### ASSIGNMENT
Transcribe the listing below word for word but skip its images.
****************
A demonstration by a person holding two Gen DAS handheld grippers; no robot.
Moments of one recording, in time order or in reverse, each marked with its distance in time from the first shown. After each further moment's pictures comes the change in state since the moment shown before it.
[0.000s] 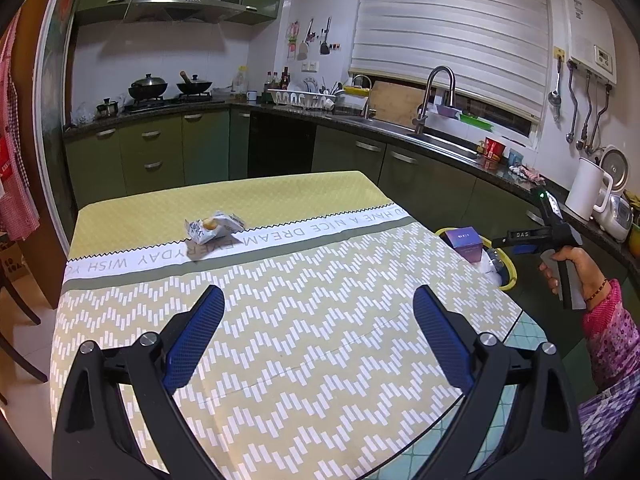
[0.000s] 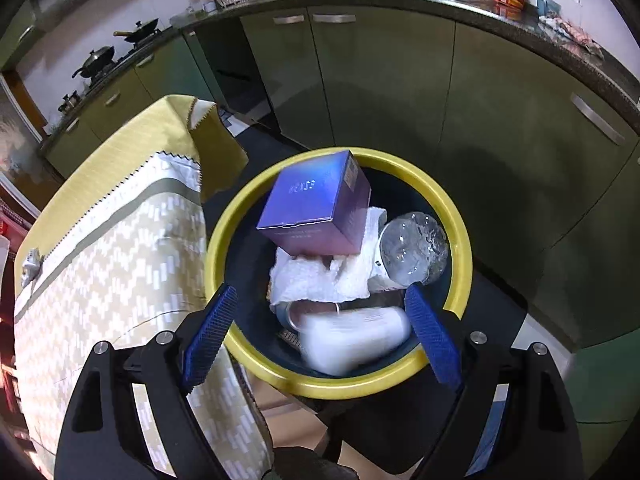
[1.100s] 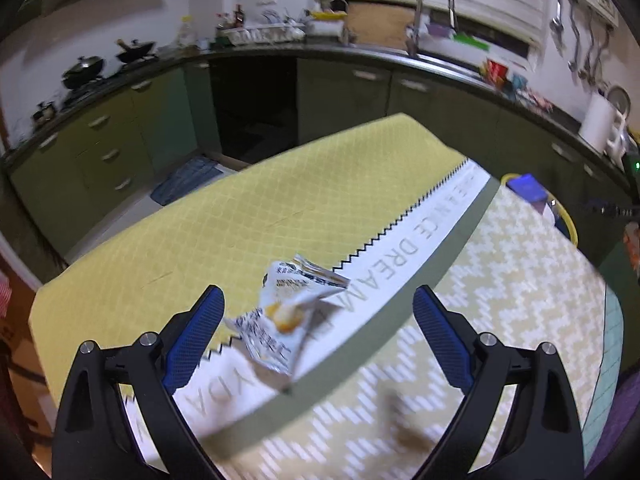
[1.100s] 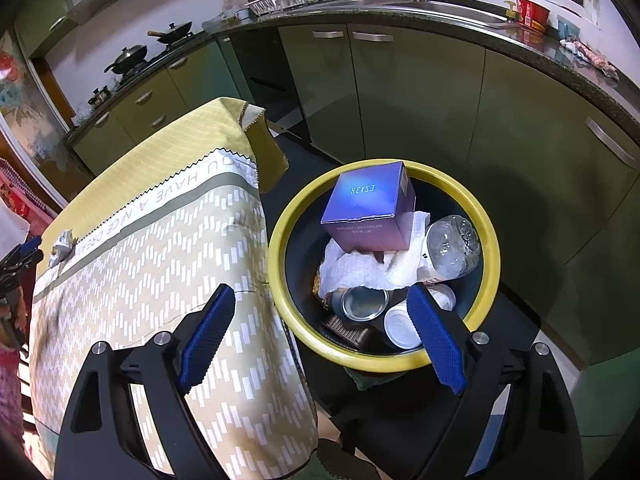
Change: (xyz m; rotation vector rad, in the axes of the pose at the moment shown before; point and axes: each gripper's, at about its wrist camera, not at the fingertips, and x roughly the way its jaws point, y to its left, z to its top) left arm 0.194 0.125 0.090 0.219 0.294 -0.113; right arm -0.023 0.043 -0.012 -0.058 -0.037 0.072
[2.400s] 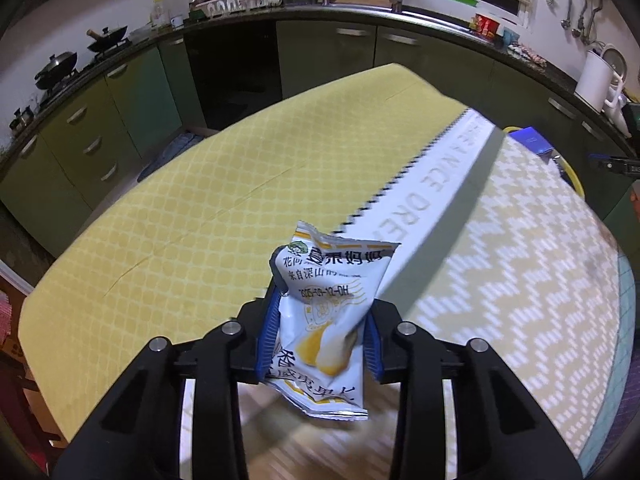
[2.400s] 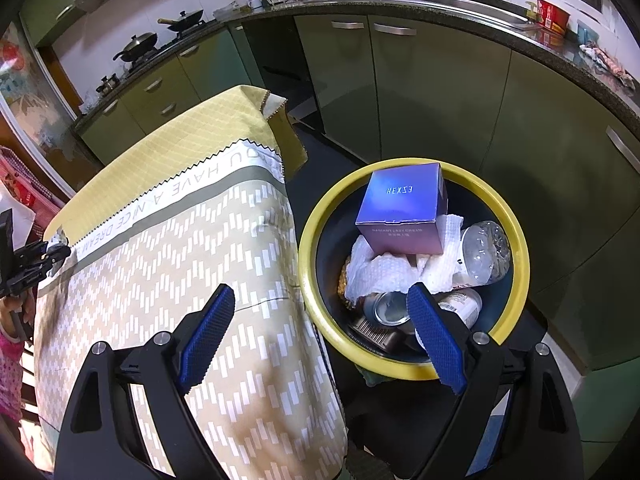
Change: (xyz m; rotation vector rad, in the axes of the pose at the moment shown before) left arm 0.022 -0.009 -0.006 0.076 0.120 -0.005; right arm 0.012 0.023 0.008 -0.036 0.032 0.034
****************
### EXPECTED OUTPUT
A demonstration by a person holding two Gen DAS handheld grippers; no robot.
Moments of one recording, in time order or in reverse, each marked with its distance in time from the first shown. After each further moment's pictures comes the change in state since the moment shown before it.
[0.000s] 
[0.000s] 
[1.100s] 
[1.100s] 
Change: (xyz m; rotation vector rad, in the axes of the pose at the moment shown before; point and axes: each gripper's, at about its wrist camera, not at the fingertips, and x roughly the way its jaws point, y to its left, z to its top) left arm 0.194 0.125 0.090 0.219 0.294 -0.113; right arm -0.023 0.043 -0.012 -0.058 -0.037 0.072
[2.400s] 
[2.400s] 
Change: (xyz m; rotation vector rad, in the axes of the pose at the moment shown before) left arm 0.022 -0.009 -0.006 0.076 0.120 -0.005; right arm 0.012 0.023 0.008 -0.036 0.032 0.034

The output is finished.